**What is being asked**
Every line holding the string "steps" should be copied out of the listing.

**Dataset extract**
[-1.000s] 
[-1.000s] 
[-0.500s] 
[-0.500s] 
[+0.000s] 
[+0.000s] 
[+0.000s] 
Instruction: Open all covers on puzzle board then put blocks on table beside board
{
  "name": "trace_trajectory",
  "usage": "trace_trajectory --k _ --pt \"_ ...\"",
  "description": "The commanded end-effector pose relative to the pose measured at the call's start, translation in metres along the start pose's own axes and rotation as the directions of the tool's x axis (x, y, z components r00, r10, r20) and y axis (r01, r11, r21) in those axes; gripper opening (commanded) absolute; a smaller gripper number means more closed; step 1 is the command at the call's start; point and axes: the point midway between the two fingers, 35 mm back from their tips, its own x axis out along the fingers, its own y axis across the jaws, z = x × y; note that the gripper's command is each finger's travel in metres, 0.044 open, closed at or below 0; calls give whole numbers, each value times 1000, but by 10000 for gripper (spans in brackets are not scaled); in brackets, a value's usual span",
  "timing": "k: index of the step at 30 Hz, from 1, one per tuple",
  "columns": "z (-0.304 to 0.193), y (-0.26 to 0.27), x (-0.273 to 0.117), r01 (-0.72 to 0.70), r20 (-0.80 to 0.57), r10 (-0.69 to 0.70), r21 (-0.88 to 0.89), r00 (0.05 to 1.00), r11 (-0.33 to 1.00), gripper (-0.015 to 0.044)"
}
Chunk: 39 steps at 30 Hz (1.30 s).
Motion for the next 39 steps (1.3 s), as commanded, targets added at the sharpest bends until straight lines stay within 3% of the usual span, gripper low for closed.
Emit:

**Problem solution**
Chunk: 39 steps at 30 Hz (1.30 s).
Motion for the next 39 steps (1.3 s), as commanded, targets added at the sharpest bends until straight lines stay within 3% of the usual span, gripper low for closed.

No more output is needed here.